(Source information)
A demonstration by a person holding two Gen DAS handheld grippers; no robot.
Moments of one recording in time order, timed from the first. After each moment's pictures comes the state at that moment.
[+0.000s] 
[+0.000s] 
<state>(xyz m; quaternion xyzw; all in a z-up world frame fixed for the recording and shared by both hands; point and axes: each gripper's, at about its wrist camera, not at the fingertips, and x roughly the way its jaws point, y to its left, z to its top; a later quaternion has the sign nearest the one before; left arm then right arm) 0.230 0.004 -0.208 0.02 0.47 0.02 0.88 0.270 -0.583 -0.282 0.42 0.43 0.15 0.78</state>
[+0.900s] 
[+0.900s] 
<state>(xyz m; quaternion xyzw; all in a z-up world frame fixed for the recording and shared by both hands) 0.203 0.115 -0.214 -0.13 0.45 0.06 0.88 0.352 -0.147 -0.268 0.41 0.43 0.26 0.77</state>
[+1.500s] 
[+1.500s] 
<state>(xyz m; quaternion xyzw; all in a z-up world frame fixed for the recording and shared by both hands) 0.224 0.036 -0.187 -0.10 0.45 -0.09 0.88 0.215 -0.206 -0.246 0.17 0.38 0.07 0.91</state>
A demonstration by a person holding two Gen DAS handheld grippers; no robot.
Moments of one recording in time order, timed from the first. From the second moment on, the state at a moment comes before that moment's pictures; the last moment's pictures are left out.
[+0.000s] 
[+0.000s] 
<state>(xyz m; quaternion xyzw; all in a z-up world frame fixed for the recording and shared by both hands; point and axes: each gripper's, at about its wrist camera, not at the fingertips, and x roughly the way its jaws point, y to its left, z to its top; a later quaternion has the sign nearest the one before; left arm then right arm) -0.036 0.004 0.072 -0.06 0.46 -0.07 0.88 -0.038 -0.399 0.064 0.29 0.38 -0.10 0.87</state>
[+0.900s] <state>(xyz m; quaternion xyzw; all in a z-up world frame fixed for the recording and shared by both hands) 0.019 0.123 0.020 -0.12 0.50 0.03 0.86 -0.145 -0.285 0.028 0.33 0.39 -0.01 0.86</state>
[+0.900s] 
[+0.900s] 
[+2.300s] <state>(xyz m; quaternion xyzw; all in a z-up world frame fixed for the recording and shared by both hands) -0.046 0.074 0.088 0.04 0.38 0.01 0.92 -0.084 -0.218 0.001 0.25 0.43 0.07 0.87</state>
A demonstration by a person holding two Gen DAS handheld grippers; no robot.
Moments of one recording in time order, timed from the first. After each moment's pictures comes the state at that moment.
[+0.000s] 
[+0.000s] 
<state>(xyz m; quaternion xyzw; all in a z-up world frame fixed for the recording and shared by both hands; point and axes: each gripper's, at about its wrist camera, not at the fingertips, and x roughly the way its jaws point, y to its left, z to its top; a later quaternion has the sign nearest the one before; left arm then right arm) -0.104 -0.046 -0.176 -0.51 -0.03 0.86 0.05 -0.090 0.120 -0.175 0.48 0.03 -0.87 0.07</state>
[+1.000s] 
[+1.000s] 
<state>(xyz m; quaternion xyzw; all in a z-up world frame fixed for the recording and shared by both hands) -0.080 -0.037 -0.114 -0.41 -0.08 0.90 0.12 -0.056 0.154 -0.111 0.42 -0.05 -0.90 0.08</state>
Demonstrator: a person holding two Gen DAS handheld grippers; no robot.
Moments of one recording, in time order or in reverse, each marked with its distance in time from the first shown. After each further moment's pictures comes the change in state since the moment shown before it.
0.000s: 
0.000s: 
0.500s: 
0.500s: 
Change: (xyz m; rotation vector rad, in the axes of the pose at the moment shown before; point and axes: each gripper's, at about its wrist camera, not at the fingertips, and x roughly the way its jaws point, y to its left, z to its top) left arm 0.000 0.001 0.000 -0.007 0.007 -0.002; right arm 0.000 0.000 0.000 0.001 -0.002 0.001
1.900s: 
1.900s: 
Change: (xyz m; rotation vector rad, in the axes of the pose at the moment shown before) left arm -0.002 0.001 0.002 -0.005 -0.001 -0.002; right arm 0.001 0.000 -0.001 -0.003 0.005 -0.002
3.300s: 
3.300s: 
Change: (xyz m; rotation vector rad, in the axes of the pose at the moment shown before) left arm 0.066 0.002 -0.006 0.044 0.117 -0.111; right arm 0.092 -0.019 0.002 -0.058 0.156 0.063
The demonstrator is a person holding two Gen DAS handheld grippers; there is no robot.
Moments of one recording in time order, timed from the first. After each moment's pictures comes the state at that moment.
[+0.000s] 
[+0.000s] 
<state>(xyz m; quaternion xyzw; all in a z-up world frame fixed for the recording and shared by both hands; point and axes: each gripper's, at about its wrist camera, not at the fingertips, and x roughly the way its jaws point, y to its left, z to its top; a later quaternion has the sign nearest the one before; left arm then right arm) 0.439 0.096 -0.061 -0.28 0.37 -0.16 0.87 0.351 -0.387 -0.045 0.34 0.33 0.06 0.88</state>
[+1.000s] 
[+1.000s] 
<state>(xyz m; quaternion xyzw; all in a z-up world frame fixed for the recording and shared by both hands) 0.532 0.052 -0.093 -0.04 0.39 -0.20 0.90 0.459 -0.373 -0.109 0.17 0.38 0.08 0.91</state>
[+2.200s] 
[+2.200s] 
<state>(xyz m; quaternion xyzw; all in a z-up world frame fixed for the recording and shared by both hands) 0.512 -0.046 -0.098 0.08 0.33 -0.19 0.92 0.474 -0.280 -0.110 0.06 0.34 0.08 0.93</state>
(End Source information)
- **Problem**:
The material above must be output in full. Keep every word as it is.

- **Task output**:
A demonstration by a person holding two Gen DAS handheld grippers; no robot.
Moments of one recording in time order, timed from the first. After each moment's pictures comes the state at that moment.
[+0.000s] 
[+0.000s] 
<state>(xyz m; quaternion xyzw; all in a z-up world frame fixed for the recording and shared by both hands; point and axes: each gripper's, at about its wrist camera, not at the fingertips, and x roughly the way its jaws point, y to its left, z to its top; a later quaternion has the sign nearest the one before; left arm then right arm) 0.230 0.004 -0.208 0.02 0.47 0.02 0.88 0.270 -0.583 -0.282 0.42 0.43 0.15 0.78</state>
[+0.900s] 
[+0.900s] 
<state>(xyz m; quaternion xyzw; all in a z-up world frame fixed for the recording and shared by both hands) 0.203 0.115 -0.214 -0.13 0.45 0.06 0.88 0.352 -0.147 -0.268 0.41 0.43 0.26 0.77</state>
[+1.500s] 
[+1.500s] 
<state>(xyz m; quaternion xyzw; all in a z-up world frame fixed for the recording and shared by both hands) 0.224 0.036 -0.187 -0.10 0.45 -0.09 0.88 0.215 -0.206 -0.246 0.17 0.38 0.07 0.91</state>
A demonstration by a person holding two Gen DAS handheld grippers; no robot.
Moments of one recording in time order, timed from the first. From the second moment on, the state at a moment comes before that moment's pictures; the last moment's pictures are left out.
[+0.000s] 
[+0.000s] 
<state>(xyz m; quaternion xyzw; all in a z-up world frame fixed for the recording and shared by both hands; point and axes: each gripper's, at about its wrist camera, not at the fingertips, and x roughly the way its jaws point, y to its left, z to its top; a later quaternion has the sign nearest the one before; left arm then right arm) -0.036 0.004 0.072 -0.06 0.46 -0.07 0.88 -0.038 -0.399 0.064 0.29 0.38 -0.10 0.87</state>
[+0.900s] <state>(xyz m; quaternion xyzw; all in a z-up world frame fixed for the recording and shared by both hands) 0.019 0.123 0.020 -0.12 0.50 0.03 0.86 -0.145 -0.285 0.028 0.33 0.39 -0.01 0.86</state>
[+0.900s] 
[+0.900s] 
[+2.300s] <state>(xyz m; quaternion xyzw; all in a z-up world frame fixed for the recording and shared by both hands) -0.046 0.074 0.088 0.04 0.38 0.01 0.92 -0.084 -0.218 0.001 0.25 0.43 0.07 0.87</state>
A demonstration by a person holding two Gen DAS handheld grippers; no robot.
Moments of one recording in time order, timed from the first. After each moment's pictures comes the state at that moment.
[+0.000s] 
[+0.000s] 
<state>(xyz m; quaternion xyzw; all in a z-up world frame fixed for the recording and shared by both hands; point and axes: each gripper's, at about its wrist camera, not at the fingertips, and x roughly the way its jaws point, y to its left, z to its top; a later quaternion has the sign nearest the one before; left arm then right arm) -0.104 -0.046 -0.176 -0.51 -0.03 0.86 0.05 -0.090 0.120 -0.175 0.48 0.03 -0.87 0.07</state>
[+1.000s] 
[+1.000s] 
<state>(xyz m; quaternion xyzw; all in a z-up world frame fixed for the recording and shared by both hands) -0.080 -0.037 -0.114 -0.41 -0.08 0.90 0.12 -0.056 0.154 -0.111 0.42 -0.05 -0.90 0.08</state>
Demonstrator: a person holding two Gen DAS handheld grippers; no robot.
Moments of one recording, in time order or in reverse, each marked with its distance in time from the first shown. After each further moment's pictures comes the change in state since the moment shown before it.
0.000s: 
0.000s: 
0.500s: 
0.500s: 
Change: (xyz m; rotation vector rad, in the axes of the pose at the moment shown before; point and axes: each gripper's, at about its wrist camera, not at the fingertips, and x roughly the way its jaws point, y to its left, z to its top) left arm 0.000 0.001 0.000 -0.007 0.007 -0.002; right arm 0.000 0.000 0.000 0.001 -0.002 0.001
1.900s: 
1.900s: 
Change: (xyz m; rotation vector rad, in the axes of the pose at the moment shown before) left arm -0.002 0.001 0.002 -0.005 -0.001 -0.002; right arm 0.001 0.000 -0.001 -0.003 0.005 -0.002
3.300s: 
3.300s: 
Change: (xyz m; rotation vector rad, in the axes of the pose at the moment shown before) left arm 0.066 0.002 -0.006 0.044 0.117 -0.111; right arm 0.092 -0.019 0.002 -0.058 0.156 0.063
The demonstrator is a person holding two Gen DAS handheld grippers; there is no robot.
Moments of one recording in time order, timed from the first. After each moment's pictures comes the state at that moment.
[+0.000s] 
[+0.000s] 
<state>(xyz m; quaternion xyzw; all in a z-up world frame fixed for the recording and shared by both hands; point and axes: each gripper's, at about its wrist camera, not at the fingertips, and x roughly the way its jaws point, y to its left, z to its top; a later quaternion has the sign nearest the one before; left arm then right arm) 0.439 0.096 -0.061 -0.28 0.37 -0.16 0.87 0.351 -0.387 -0.045 0.34 0.33 0.06 0.88</state>
[+1.000s] 
[+1.000s] 
<state>(xyz m; quaternion xyzw; all in a z-up world frame fixed for the recording and shared by both hands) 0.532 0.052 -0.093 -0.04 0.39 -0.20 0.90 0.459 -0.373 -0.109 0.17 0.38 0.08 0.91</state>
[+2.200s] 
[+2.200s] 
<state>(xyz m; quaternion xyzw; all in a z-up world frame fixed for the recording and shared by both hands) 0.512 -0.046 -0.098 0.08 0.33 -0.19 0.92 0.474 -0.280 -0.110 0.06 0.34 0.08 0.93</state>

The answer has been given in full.